If we compare for example
$$\frac{d^2 y_1}{dt^2}=\frac{1}{f_{12}}\frac{d f_{12}}{dt}\frac{d y_1}{dt}+f_{12}f_{21}y_1$$
$$\frac{d^2 z_1}{dt^2}=+\frac{1}{f_{12}}\frac{d f_{12}}{dt}\frac{d z_1}{dt}+f_{21}f_{12}z_1.$$
unless I've made a mistake with say the chain rule etc, that $y_j$ and $z_j$ satisfy the same differential equation, and since it's linear and homogenous, then $y_j\pm z_j$ should be solutions. That is $y_j(t)\pm y_j(-t)$ is a solution.
It's worth double checking this, but it's an idea anyway.
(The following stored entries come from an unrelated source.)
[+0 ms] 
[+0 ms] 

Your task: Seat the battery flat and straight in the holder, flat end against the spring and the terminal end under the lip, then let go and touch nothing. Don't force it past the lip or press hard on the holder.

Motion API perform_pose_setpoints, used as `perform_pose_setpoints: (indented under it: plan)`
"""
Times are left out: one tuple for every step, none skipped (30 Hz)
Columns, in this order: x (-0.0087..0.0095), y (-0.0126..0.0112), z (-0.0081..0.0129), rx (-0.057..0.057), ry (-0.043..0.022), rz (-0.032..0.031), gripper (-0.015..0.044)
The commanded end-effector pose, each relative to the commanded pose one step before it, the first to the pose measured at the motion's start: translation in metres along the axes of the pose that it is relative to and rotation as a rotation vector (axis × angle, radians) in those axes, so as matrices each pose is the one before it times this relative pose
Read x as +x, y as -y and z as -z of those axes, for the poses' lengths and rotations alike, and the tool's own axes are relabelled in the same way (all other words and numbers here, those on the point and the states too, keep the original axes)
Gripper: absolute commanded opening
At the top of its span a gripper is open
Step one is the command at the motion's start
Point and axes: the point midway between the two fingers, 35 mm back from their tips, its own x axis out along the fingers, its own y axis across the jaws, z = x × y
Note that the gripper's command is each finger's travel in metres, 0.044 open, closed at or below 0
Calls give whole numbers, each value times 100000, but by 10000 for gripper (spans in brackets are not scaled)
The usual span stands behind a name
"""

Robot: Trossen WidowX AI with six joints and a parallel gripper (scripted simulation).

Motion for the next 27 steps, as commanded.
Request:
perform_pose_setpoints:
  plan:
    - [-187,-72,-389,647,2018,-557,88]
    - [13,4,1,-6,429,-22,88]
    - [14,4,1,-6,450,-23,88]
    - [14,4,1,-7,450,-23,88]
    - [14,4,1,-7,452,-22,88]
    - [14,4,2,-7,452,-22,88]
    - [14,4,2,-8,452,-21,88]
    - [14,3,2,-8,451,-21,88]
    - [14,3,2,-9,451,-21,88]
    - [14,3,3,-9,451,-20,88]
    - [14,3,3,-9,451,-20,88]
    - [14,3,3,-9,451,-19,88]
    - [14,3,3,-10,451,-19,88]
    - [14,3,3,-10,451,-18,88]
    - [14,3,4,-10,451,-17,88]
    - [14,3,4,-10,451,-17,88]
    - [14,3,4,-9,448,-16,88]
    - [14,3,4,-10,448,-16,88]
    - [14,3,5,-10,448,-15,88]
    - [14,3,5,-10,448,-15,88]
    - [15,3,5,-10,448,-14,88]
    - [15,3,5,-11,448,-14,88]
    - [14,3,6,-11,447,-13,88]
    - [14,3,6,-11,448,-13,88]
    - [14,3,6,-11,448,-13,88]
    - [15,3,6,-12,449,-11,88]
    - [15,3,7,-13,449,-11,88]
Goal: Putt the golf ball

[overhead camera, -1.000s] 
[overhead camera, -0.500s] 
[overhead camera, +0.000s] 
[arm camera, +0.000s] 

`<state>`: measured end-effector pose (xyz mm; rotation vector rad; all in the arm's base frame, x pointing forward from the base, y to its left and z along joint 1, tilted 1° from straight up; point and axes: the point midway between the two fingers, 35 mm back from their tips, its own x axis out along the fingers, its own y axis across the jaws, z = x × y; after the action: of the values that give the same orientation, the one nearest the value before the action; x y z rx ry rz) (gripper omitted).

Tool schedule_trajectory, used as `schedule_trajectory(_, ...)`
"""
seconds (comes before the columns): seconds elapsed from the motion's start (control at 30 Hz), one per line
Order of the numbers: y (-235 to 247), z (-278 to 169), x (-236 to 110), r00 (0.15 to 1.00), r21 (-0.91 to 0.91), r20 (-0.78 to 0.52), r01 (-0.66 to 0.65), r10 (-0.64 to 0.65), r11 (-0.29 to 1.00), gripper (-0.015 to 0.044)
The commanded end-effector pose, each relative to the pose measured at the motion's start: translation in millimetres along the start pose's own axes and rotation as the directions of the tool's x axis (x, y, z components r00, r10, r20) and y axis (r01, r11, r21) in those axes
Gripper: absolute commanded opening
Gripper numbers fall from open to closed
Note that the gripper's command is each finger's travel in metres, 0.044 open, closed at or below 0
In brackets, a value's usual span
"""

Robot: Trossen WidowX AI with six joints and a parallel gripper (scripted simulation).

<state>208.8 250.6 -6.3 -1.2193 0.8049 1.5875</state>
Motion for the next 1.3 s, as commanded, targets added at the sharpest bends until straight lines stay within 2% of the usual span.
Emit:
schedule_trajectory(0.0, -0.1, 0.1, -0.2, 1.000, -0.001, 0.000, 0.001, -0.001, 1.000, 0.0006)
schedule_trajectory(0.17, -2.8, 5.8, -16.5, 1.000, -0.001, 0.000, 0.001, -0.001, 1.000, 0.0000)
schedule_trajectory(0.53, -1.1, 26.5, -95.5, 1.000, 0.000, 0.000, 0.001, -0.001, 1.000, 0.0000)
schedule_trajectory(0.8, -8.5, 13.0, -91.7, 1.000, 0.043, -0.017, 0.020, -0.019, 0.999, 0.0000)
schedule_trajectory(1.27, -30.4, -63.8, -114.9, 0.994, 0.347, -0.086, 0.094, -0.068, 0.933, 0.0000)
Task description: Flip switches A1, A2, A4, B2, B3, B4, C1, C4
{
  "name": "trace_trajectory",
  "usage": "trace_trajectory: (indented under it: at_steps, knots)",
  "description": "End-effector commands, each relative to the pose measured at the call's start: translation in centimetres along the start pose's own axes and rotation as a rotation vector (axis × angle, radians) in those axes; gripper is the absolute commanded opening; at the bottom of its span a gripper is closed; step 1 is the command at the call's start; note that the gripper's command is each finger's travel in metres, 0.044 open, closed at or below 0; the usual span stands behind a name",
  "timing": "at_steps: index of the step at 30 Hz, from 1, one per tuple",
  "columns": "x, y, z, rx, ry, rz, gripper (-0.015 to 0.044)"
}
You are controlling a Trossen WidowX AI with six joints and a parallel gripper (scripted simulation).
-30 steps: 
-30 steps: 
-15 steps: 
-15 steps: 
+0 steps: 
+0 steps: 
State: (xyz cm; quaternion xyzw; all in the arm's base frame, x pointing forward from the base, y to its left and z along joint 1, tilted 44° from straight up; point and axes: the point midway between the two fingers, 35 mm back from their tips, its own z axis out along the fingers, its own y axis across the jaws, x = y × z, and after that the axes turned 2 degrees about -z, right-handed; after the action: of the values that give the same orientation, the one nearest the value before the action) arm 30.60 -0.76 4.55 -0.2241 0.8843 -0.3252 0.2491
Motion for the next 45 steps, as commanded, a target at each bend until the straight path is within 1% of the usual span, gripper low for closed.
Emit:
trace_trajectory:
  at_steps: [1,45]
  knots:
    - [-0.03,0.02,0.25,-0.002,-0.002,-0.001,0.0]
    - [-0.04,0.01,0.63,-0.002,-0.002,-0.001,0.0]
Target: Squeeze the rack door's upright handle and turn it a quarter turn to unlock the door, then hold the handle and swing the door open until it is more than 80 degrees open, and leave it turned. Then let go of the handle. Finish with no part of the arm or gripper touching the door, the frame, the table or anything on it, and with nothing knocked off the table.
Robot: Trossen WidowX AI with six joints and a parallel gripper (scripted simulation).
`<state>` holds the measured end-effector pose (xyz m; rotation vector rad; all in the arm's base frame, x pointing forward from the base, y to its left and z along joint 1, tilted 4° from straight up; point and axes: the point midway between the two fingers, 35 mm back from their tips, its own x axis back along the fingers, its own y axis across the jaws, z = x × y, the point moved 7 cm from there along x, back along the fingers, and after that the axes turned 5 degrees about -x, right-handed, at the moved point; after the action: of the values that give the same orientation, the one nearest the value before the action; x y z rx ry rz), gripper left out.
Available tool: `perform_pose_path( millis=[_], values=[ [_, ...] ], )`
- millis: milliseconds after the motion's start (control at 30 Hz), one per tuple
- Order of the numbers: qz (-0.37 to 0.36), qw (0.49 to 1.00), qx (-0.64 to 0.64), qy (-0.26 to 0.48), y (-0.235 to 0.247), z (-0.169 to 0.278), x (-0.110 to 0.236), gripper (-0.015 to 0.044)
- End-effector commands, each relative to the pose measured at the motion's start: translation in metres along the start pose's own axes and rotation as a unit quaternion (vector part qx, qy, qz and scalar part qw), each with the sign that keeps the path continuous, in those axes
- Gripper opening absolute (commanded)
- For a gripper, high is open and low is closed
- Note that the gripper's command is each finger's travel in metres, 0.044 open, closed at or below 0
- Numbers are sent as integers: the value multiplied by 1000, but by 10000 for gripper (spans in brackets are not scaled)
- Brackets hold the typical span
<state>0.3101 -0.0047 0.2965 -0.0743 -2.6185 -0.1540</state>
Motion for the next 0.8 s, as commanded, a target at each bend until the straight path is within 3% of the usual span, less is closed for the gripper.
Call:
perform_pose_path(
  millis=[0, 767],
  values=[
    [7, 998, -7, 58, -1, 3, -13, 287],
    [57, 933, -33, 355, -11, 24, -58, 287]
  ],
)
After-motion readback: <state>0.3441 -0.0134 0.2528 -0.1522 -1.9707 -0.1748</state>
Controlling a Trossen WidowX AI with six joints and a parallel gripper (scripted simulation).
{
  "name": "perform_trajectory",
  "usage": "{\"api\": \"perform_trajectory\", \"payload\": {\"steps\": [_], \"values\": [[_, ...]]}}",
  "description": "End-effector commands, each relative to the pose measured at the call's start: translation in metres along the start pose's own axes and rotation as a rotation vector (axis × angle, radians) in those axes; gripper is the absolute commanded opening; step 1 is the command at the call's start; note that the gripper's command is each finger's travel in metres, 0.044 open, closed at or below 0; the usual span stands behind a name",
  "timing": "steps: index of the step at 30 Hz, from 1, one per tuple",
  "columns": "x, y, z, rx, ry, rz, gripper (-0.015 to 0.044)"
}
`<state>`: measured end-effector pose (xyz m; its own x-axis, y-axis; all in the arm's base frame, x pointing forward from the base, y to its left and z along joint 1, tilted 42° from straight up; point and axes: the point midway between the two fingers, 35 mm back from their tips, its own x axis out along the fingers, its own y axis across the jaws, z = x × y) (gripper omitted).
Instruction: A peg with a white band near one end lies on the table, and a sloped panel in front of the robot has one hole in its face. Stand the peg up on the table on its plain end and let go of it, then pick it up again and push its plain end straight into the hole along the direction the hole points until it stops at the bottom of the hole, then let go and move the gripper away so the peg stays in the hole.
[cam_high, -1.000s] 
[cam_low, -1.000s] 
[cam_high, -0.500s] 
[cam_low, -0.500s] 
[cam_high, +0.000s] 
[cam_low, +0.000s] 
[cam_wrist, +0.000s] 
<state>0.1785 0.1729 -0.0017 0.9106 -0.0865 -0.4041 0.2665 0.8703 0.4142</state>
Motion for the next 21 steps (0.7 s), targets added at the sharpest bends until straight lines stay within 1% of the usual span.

Edit: If that holds up, and we can choose $y_1$ and $y_2$ even or odd for the second order equation, then in order to satisfy the first pair of equations
$$\frac{d y_1}{dt}=f_{12}y_2 \\ \frac{d y_2}{dt}=f_{21}y_1$$ then one can work out some consistency conditions. Using the properties of producting even and odd functions (even by even is even etc)  and that differentiating (even'=odd etc) , say $+$ means even function and $-$ means odd
\begin{array}{|c|c|c|c|}
\hline
f_{12}& f_{21} & y_1 & y_2 \\ \hline
+ & +& \pm & \mp\\ \hline
+ & - &  &\\ \hline
- & + & &\\ \hline
- & - & \pm& \mp\\ \hline
\end{array}
Again double checking needed it looks like with $f_{12}$ and $f_{21}$ both odd or both even, then one can in theory have a pair of solutions $(y_1,y_2)$ with one an odd function and one an even function for consistency.